*** INPUT RECORDS ***
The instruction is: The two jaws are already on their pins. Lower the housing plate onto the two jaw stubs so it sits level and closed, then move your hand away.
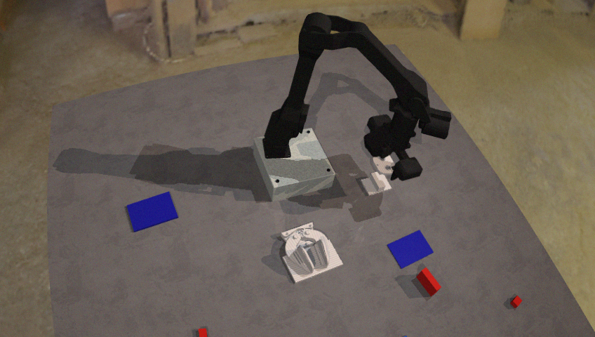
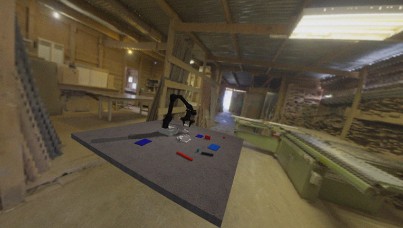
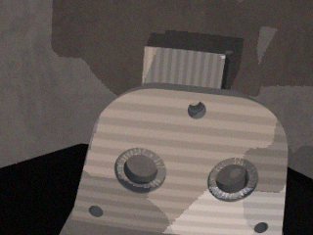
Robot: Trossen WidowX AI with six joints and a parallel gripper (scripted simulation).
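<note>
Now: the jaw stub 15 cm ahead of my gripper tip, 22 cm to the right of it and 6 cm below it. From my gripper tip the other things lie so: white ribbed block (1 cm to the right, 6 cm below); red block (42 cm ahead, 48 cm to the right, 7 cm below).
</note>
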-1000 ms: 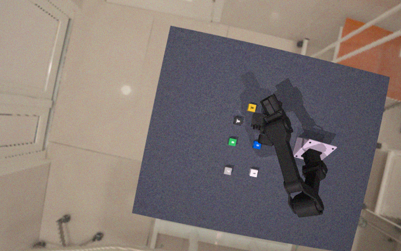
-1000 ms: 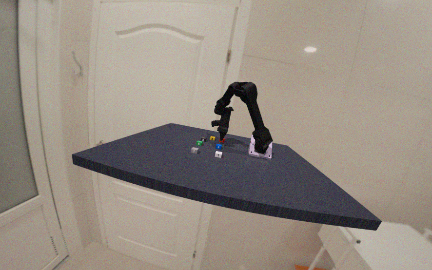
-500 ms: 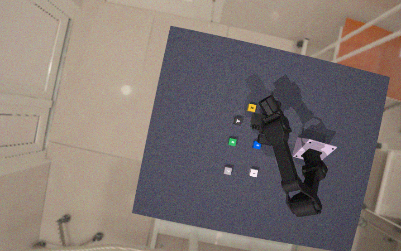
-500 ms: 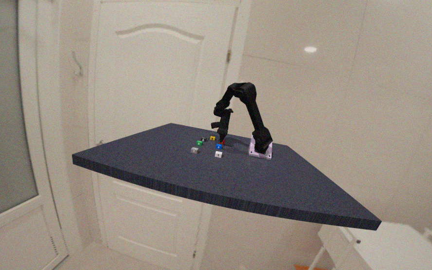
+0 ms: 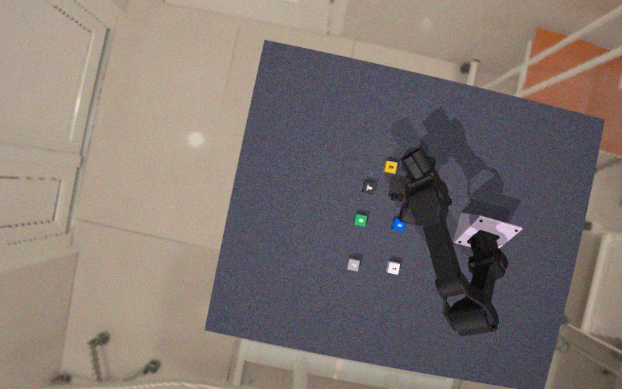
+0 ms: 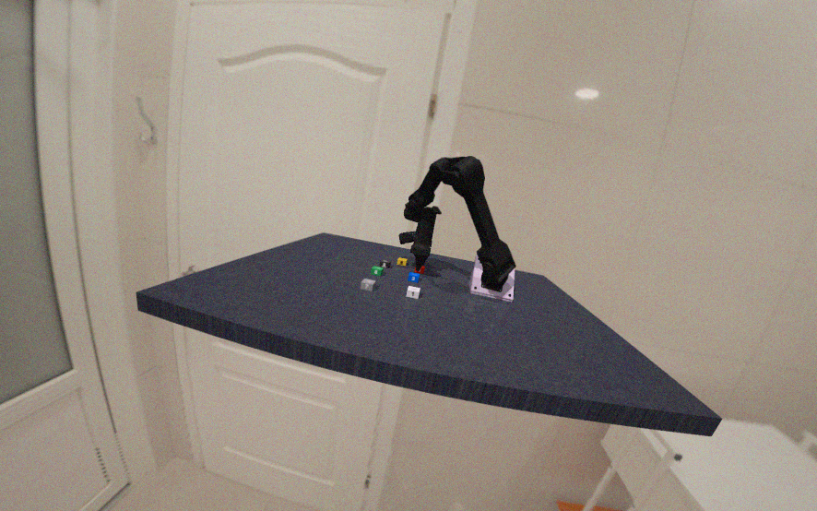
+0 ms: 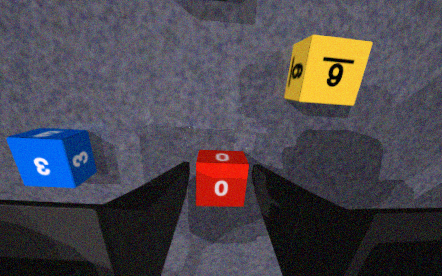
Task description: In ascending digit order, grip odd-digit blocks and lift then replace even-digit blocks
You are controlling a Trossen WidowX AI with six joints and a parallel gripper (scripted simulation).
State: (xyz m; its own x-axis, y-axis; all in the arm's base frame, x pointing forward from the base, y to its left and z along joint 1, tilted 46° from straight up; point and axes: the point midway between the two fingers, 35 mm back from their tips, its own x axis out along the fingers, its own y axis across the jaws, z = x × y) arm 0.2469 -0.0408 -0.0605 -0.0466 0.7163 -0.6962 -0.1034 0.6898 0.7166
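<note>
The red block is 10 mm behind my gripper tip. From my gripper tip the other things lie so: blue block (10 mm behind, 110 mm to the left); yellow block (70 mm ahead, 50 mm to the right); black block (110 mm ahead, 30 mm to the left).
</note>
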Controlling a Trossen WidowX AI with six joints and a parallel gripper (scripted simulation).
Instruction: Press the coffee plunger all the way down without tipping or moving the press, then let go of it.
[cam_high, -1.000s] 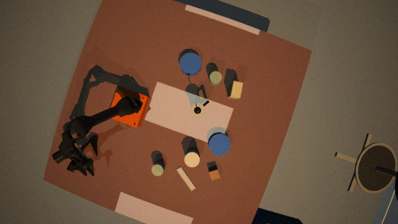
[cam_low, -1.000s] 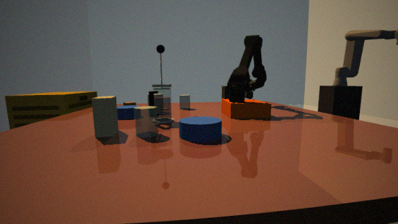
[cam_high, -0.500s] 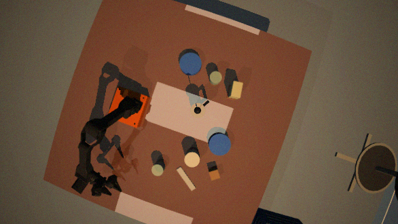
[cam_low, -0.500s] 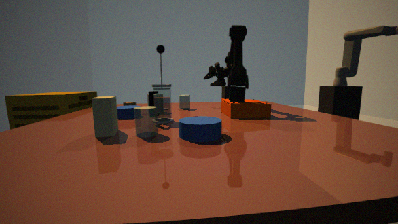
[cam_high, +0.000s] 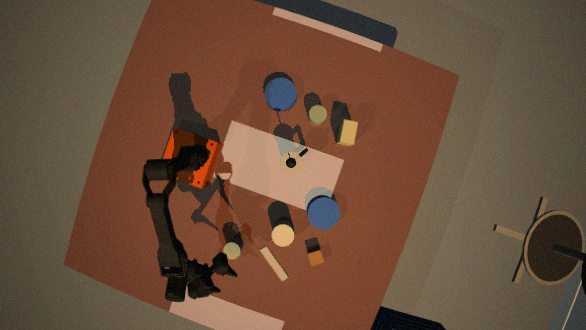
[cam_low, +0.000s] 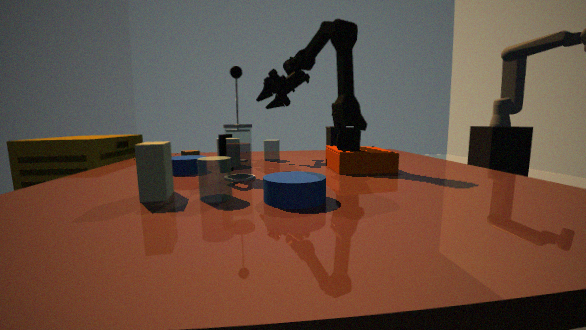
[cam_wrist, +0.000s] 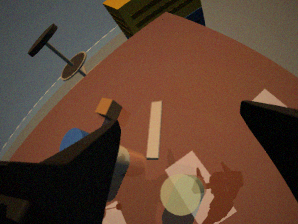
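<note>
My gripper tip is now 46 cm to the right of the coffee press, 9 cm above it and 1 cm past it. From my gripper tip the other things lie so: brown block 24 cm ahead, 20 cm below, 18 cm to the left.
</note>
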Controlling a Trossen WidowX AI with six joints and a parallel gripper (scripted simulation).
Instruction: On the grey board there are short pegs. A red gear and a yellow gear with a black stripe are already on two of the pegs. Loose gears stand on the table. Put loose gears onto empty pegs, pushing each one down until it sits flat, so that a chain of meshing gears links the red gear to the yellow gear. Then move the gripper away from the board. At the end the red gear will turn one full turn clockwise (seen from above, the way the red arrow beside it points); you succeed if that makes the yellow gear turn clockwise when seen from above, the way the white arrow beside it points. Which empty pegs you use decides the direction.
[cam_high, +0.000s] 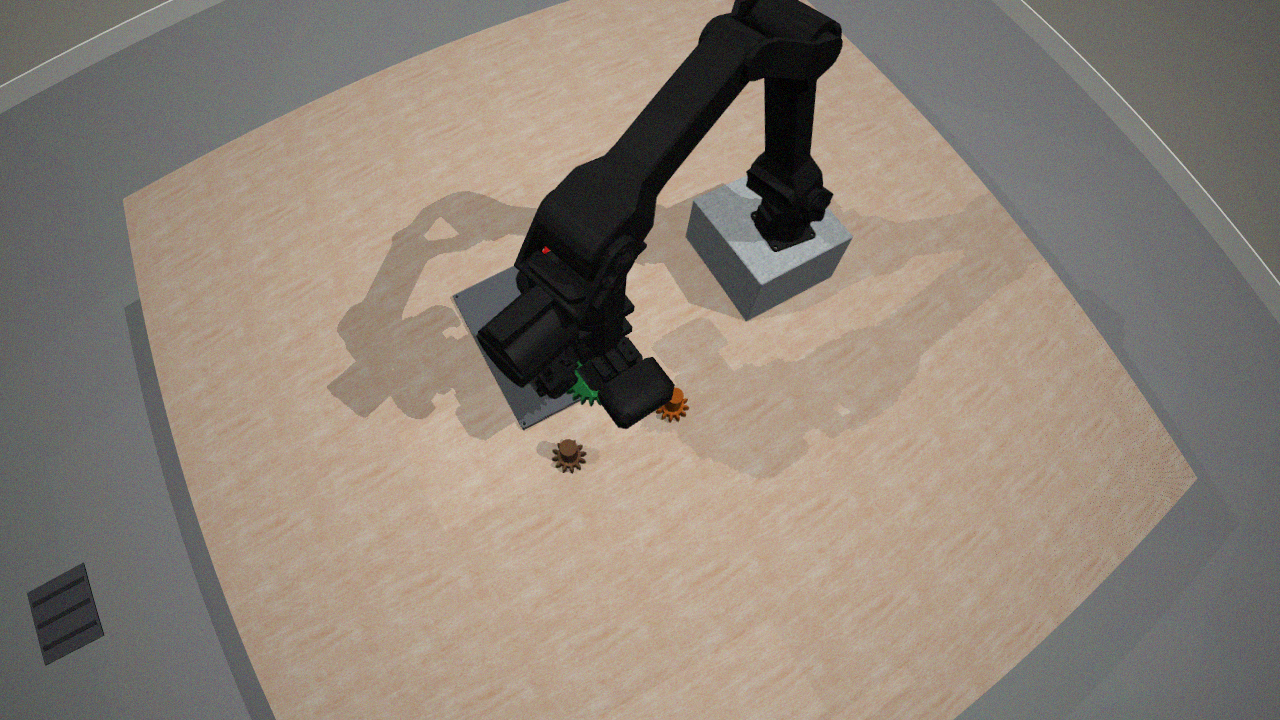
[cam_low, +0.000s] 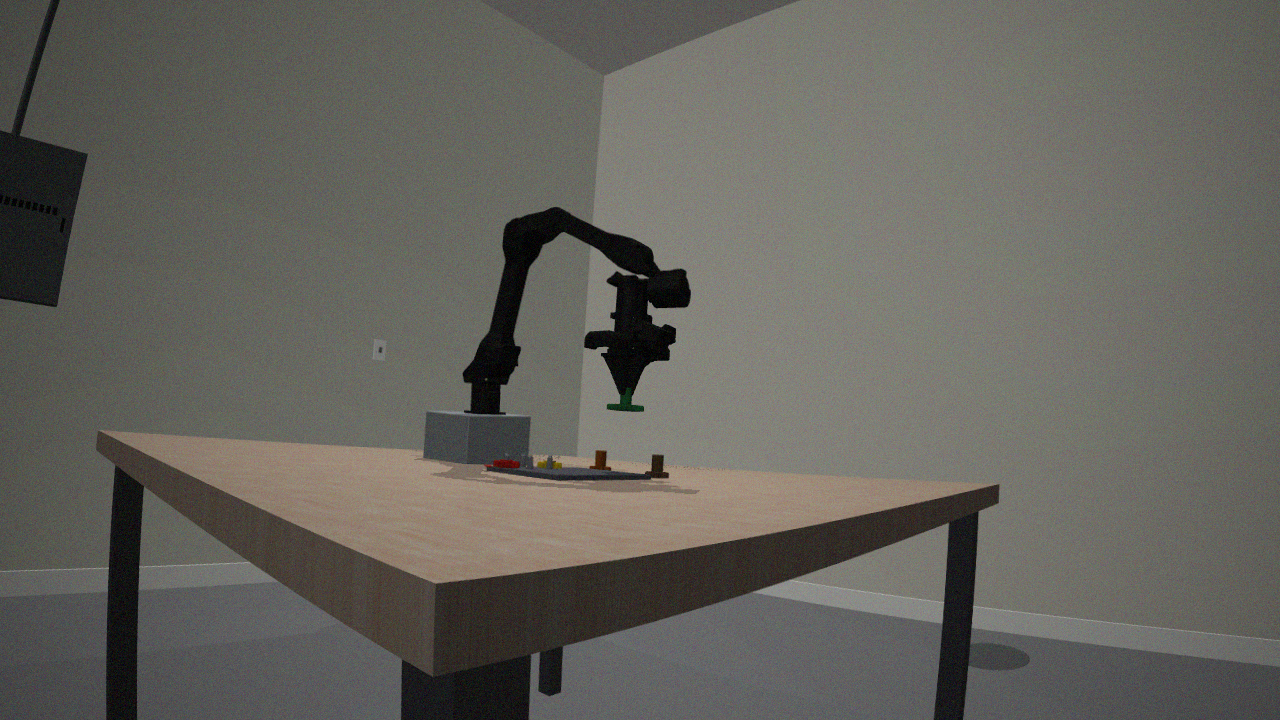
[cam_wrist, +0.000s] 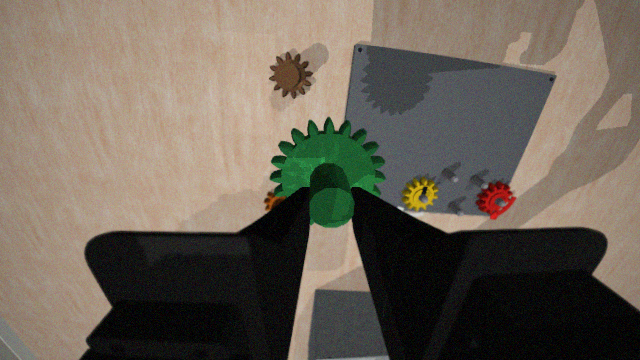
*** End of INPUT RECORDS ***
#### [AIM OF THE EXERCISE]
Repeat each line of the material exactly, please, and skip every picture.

#### [TASK RESULT]
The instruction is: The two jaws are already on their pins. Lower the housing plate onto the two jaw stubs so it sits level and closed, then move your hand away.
Robot: Trossen WidowX AI with six joints and a parallel gripper (scripted simulation).
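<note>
Now: the jaw stub 15 cm ahead of my gripper tip, 22 cm to the right of it and 6 cm below it. From my gripper tip the other things lie so: white ribbed block (1 cm to the right, 6 cm below); red block (42 cm ahead, 48 cm to the right, 7 cm below).
</note>
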-1000 ms: 
-1000 ms: 
-500 ms: 
-500 ms: 
+0 ms: 
+0 ms: 
+0 ms: 
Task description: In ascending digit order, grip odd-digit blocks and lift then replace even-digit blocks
You are controlling a Trossen WidowX AI with six joints and a parallel gripper (scripted simulation).
State: (xyz m; its own x-axis, y-axis; all in the arm's base frame, x pointing forward from the base, y to its left and z along joint 1, tilted 46° from straight up; point and axes: the point midway between the two fingers, 35 mm back from their tips, its own x axis out along the fingers, its own y axis across the jaws, z = x × y) arm 0.2469 -0.0408 -0.0605 -0.0466 0.7163 -0.6962 -0.1034 0.6898 0.7166
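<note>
The red block is 10 mm behind my gripper tip. From my gripper tip the other things lie so: blue block (10 mm behind, 110 mm to the left); yellow block (70 mm ahead, 50 mm to the right); black block (110 mm ahead, 30 mm to the left).
</note>
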Controlling a Trossen WidowX AI with six joints and a parallel gripper (scripted simulation).
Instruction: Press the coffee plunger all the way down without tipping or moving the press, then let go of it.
[cam_high, -1.000s] 
[cam_low, -1.000s] 
[cam_high, -0.500s] 
[cam_low, -0.500s] 
[cam_high, +0.000s] 
[cam_low, +0.000s] 
[cam_wrist, +0.000s] 
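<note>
My gripper tip is now 46 cm to the right of the coffee press, 9 cm above it and 1 cm past it. From my gripper tip the other things lie so: brown block 24 cm ahead, 20 cm below, 18 cm to the left.
</note>
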Controlling a Trossen WidowX AI with six joints and a parallel gripper (scripted simulation).
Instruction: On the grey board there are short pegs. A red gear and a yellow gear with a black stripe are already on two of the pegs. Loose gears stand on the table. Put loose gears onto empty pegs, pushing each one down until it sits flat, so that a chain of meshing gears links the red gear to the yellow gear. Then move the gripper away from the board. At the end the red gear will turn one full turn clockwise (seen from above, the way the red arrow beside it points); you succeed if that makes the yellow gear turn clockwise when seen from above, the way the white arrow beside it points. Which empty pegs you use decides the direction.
[cam_high, +0.000s] 
[cam_low, +0.000s] 
[cam_wrist, +0.000s] 

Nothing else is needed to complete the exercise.